The ribosomal proteins are increasingly used because their number (90 proteins), the low probability of horizontal transfer, their scalable features make it an indispensable tools for the study of the evolution of organisms (phylogeny to large scale or short evolutionary scale). Furthermore, these proteins are used in the identification of pathogenic bacteria with MALDI-TOF mass-spectrometry and are also potential targets for PCR amplication in diagnostic tools.
No basic general databank (EMBL, GenBank) contains a comprehensive and validated set of such protein sequences. After the creation of an identication engine for these proteins using pattern recognition tools, cross-validation and retro-validation of these proteins in even not completely annotated genomes, we up the first online database of ribosomal protein, Ribo-DB. The paper has been published in Molecular Biology and Evolution [Jauffrit et al., 2015].
The website uses classACNUC, a Python-class that I developed with Manolo Gouy to query the ribo-DB database but also other ACNUC database.
In the Ribo-DB team I am responsible for operating algorithms of the database, but also for the overall integration and the organization of servers. I am also in charge of the application face of the work and was the basis for the involvement of bioMérieux in the project (ANRT CIFRE PhD F. Jauffrit).
In addition to the development of this project and its deployment we can use its contents for scientific publications. We have ongoing reanalysis of evolutionary relationships of Actinobacteria (Figure below) and within this, the case of Mycobacteria wich is medically important.
Understanding the emergence of the most pathogenic groups (Mycobacterium tuberculosis and Mycobacterium leprae) will be addressed with this new tool.The process has been optimized and fully automatized during the summer of 2018. The non-coding RNA sequence database RNAcentral is now the source of the sequences and of most of the information. RNAcentral database is made of unique sequences with an unique identifier URSnnnn so one URS may gather multiple identical sequences. This is a negative point: identical sequences may correspond to various taxonomical levels. But there are many positive point: No duplicates and a reduced collection of RNA, Quality-Control, indication of the strand.
The source of information concerning Type Strains sequences is now both SILVA and LPSN and the taxonomy DB is now the EMBL-ENA taxonomy.
The key point is the now the use of logical rules to give a relevant name to sequences sharing the same URS. Every three months, sequences are extracted from GenBank and compiled into leBIBI databases (BIBI-DB) using the ACNUC biological sequence database system ACNUC biological sequence database system .
ACNUC provides powerful and fast querying and retrieval from a variety of nucleotide and protein sequence databases, including EMBL, GenBank and RefSeq. The ACNUC system is designed to allow most fields of the sequence annotations to be used as entry points to the databases and combined in complex queries. These are elaborated using ACNUC query language that allows expression- and logical operator-based combination of retrieval criteria. Each query generates the list of all matching elements in the queried database.
The Python class classACNUC automates the query processing and merges relevant information extracted from the database sequence description data (taxonomy, strain, lengths, position etc) in a compact format in the `FASTA commentary line`. It also allows the filtering of the sequences according to length. The resulting files are thus more readily usable for further analysis. `classACNUC` relies on the `ACNUC Python API . See leBIBI-PPF site for an application. This python class was initially designed for the leBIBI-QBPP and riboDB database construction engines. A general-use version of `classAcnuc` is available upon request.
Several databases devoted to various markers are integrated in leBIBIQBPP. The largest one is for SSU rDNA. Others are smaller databases of general interest (rpoB) and databases that are relevant for a restricted spectrum of bacteria or for niche applications (e.g., sodA, groEL2). Note that other databases devoted to specific applications or research projects are also available upon request.
The SSU rDNA databases have five “flavors”:
- The “lax” database contains all bacterial and archaeal SSU rDNA sequences of GenBank that are identified at the genus level and lower (species, subspecies). It contains a large amount of not fully identified sequences. The coverage of geno-diversity is maximum in the “lax” database. The sequences that remains outside this "lax" DB are something like "dark matter".

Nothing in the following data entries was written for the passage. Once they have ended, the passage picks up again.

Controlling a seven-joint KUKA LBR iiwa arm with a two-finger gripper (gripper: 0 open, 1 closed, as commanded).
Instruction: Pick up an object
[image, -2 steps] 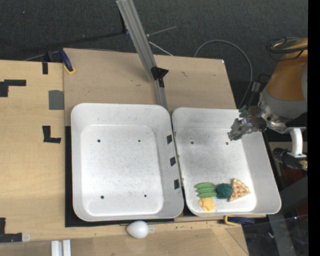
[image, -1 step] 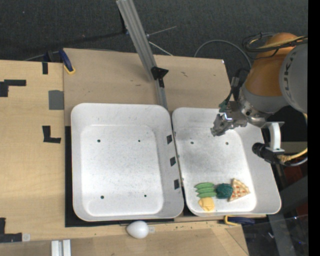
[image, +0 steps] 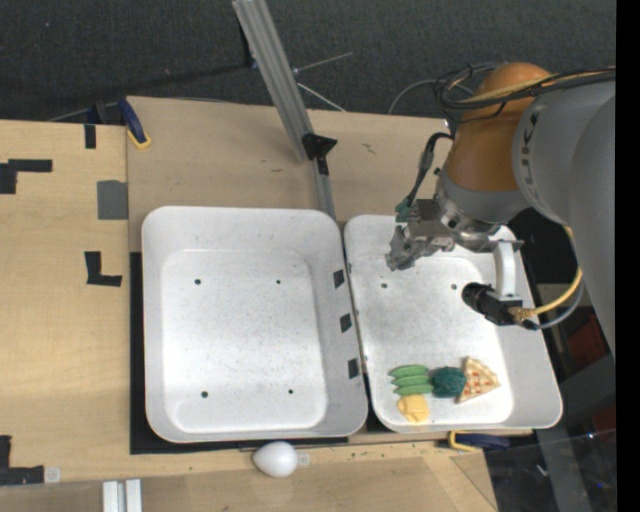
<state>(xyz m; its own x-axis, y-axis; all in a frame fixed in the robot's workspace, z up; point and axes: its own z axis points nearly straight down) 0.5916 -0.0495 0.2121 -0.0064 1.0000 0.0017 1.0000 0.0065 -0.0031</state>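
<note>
My gripper (image: 398, 255) hangs over the right bin's (image: 520, 400) far end; how wide it's open, I can't tell. The toy food (image: 443, 384) sits clustered at the bin's near edge, well apart.

Two bins sit side by side on the surface (image: 60, 300). The left bin (image: 240, 320) and right bin (image: 450, 320) touch. In the right bin's near end lie a pea pod (image: 408, 376), a corn piece (image: 413, 406), a broccoli (image: 448, 380) and a pizza slice (image: 480, 380), close together. The claw (image: 402, 252) hangs over its far left part. An egg (image: 275, 459) lies on the surface, near side of the left bin.
</note>
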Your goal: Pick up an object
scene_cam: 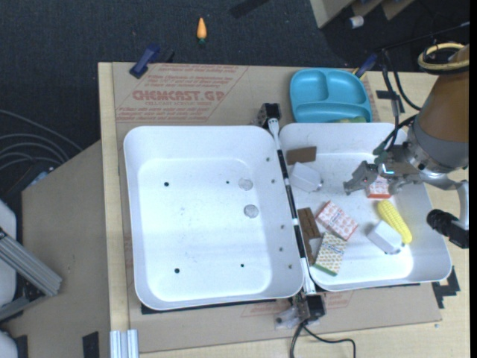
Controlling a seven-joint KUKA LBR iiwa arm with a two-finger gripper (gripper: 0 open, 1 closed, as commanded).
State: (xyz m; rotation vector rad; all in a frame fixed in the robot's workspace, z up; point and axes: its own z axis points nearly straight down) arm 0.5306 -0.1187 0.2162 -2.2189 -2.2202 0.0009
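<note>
The right bin (417,271) holds several items: a brown block (302,155), a pale grey piece (306,177), a red patterned packet (336,220), a green patterned packet (330,253), a dark brown bar (307,224), a yellow corn cob (393,221) and a white block (385,239). My gripper (378,176) hangs over the bin's far right part, open, its grey fingers spread to either side. A small red and white box (378,190) lies just below it, not held.
The left bin (141,200) has two small round greyish discs (246,184) (251,212) near its right side. A blue divided tray (330,95) stands behind the right bin. A blue clip (144,62) and an orange carrot (201,28) lie beyond the bench's back edge.
</note>
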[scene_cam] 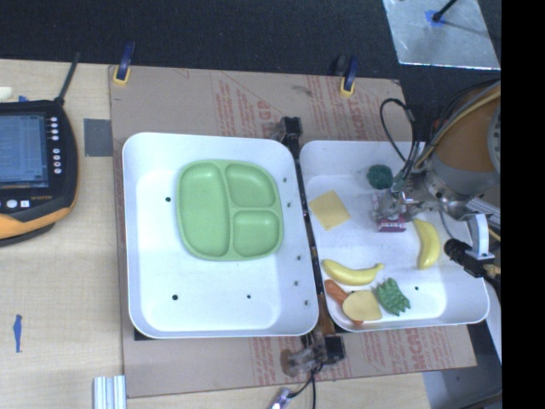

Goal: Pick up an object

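Right now the gripper is low in the right bin, and I cannot tell how it is set or if it has anything. A small green ball sits just beside it, with a yellow square and two bananas near. It may grab only air, because nothing lies right under it.

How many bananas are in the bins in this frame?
2. One banana lies near the front of the right bin, beside the other toy foods. The second banana lies farther right, near the arm. Anything beneath the arm would be hidden.
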Controlling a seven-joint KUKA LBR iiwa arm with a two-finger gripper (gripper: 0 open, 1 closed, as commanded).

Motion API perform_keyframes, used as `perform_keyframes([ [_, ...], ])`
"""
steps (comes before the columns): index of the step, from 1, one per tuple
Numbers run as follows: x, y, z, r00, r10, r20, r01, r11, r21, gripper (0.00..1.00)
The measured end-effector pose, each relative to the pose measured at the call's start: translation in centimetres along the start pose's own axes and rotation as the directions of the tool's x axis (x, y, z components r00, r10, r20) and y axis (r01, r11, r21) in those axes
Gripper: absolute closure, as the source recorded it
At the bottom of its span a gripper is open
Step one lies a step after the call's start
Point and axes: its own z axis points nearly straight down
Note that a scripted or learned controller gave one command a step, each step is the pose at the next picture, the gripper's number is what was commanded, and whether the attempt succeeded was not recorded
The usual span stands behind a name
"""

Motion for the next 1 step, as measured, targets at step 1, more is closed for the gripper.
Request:
perform_keyframes([
  [1,6.81,7.07,-6.78,1.000,0.003,-0.003,-0.003,1.000,-0.008,1.00],
])
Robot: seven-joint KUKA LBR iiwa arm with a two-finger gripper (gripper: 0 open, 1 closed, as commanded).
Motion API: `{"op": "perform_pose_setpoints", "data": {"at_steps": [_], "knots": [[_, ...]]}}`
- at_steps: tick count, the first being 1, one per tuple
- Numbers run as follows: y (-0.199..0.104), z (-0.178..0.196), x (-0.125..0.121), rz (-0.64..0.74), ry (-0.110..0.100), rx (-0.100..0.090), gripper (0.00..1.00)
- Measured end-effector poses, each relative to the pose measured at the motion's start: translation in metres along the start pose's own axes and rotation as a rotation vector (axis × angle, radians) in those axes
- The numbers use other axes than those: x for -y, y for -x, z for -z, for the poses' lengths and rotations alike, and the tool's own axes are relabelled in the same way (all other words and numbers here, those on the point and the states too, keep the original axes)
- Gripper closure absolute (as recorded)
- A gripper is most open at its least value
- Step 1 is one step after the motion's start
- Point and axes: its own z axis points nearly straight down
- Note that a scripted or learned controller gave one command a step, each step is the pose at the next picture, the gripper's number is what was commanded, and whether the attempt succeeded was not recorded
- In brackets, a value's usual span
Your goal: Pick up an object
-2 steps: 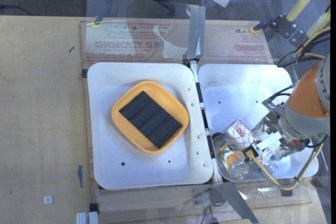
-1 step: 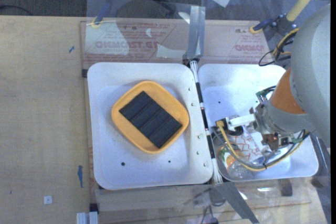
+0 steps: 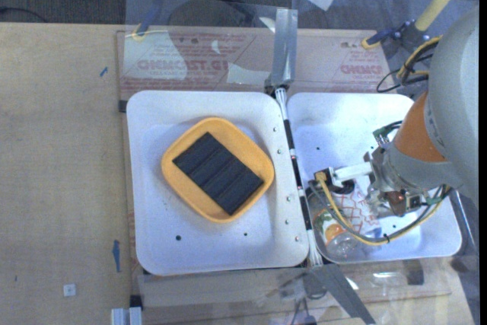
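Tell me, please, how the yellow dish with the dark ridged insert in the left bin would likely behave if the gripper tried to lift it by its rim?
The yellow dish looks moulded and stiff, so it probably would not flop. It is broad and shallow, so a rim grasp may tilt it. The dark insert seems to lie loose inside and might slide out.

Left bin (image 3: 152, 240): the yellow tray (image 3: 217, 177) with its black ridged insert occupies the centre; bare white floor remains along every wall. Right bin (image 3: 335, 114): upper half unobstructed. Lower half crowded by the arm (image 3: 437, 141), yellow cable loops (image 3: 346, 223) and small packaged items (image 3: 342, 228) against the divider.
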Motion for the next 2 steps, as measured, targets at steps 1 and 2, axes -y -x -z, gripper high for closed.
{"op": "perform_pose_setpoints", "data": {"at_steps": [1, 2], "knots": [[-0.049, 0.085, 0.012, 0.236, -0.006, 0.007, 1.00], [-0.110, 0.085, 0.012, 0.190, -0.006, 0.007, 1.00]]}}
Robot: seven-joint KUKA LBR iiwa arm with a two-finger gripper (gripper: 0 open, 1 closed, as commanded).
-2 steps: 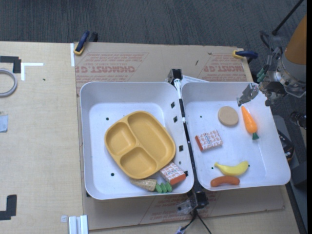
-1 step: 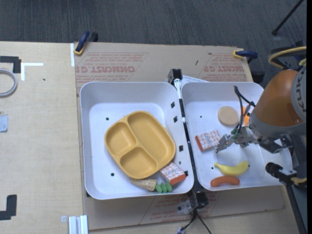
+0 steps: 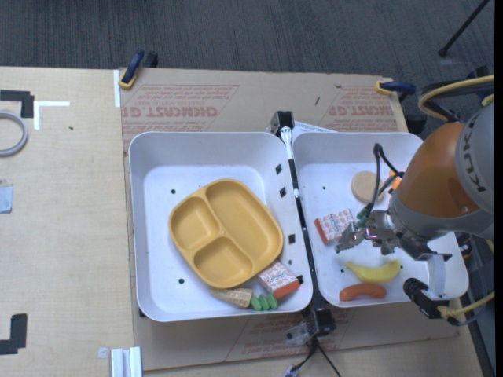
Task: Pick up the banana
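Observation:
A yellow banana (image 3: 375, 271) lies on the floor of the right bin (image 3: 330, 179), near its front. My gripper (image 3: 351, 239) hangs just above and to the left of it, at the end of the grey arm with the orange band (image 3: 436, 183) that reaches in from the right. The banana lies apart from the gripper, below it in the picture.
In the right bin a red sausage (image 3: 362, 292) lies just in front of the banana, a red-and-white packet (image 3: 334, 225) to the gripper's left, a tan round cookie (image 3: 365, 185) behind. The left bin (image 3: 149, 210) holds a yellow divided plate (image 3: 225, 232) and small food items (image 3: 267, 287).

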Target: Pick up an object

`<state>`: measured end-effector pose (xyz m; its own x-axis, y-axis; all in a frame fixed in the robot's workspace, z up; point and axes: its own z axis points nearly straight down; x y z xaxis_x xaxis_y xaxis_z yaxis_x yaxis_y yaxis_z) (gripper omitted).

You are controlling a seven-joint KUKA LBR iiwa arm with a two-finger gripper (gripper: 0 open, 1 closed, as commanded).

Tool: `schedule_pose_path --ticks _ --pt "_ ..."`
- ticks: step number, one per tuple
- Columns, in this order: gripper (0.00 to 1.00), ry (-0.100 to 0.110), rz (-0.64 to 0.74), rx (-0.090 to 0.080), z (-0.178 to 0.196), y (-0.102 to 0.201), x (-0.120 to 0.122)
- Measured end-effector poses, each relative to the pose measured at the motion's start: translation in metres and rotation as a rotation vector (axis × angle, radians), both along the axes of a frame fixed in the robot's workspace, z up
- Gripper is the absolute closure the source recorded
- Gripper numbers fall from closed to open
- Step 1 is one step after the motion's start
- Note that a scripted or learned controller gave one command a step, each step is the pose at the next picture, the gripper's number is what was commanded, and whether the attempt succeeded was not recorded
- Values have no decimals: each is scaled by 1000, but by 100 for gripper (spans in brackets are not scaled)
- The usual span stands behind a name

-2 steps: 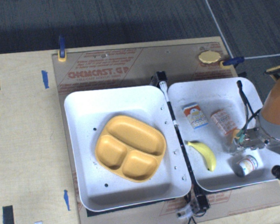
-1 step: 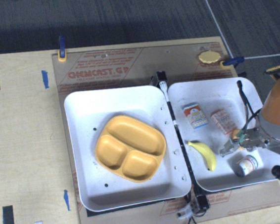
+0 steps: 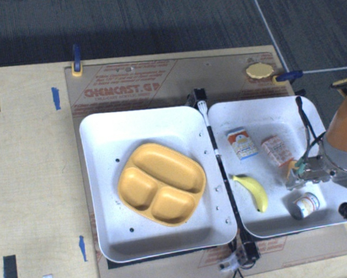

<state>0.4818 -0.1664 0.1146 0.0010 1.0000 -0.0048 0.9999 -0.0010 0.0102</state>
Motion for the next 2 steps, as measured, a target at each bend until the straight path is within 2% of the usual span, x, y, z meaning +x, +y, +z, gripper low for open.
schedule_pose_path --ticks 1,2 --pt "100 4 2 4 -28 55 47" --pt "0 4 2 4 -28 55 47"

- The “stringent” database contains sequences that are identified at the species level with a valid name according to the bacterial nomenclature. It also contains sequences of type strains of newly described bacteria or archaea, an indication that their names are under consideration for eventual validation. These two databases contain a lot of identical sequences and are rather frequently affected by erroneous species identifications.
- The “TS-stringent” database contains only reference sequences (either type strains or, if missing, algorithm-chosen), so that newly described or non validly published species may be missing. Identification errors are almost absent.
- Lastly, the “genus-level” database is a subset of the “TS-stringent” database containing only one sequence for each genus: the sequence of the TS of the genus type-species.
The major advantage is that the databases are all subsets of the database "lax" and combining a very restrictive level (genusonly) and a wider level (TS-stringent) makes a representation at a large evolutionary scale while allowing also a high resolution around a group of interest.
Coupled with the leBIBI-QBPP query tool such databases enable to optimize the phylogenetic position of an unknown sequence.